=== Given material ===

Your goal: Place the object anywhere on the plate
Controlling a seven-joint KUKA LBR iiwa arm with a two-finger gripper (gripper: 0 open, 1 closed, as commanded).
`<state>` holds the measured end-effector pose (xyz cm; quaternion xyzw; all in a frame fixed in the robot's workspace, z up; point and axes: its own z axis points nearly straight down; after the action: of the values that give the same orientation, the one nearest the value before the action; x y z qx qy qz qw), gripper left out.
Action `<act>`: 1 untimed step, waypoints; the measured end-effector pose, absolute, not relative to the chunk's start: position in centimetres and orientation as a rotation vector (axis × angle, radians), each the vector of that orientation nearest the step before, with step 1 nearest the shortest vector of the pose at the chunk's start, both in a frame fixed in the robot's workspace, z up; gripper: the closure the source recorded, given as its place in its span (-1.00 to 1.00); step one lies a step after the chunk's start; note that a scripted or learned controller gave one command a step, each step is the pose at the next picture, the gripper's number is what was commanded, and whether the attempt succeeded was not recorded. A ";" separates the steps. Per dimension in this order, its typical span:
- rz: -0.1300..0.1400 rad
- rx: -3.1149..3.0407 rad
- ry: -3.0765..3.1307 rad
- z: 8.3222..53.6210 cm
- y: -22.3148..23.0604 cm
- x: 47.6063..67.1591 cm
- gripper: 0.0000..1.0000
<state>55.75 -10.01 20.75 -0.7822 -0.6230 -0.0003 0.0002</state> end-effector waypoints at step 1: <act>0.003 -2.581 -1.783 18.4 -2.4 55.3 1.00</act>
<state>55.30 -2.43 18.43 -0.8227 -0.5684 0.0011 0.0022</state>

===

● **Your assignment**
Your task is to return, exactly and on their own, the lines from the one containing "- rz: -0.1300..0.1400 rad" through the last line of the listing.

● **Answer to the exercise**
- rz: -0.1300..0.1400 rad
- rx: -3.1149..3.0407 rad
- ry: -3.0765..3.1307 rad
- z: 8.3222..53.6210 cm
- y: -22.3148..23.0604 cm
- x: 47.6063..67.1591 cm
- gripper: 0.0000..1.0000
<state>55.75 -10.01 20.75 -0.7822 -0.6230 -0.0003 0.0002</state> end-effector waypoints at step 1: <act>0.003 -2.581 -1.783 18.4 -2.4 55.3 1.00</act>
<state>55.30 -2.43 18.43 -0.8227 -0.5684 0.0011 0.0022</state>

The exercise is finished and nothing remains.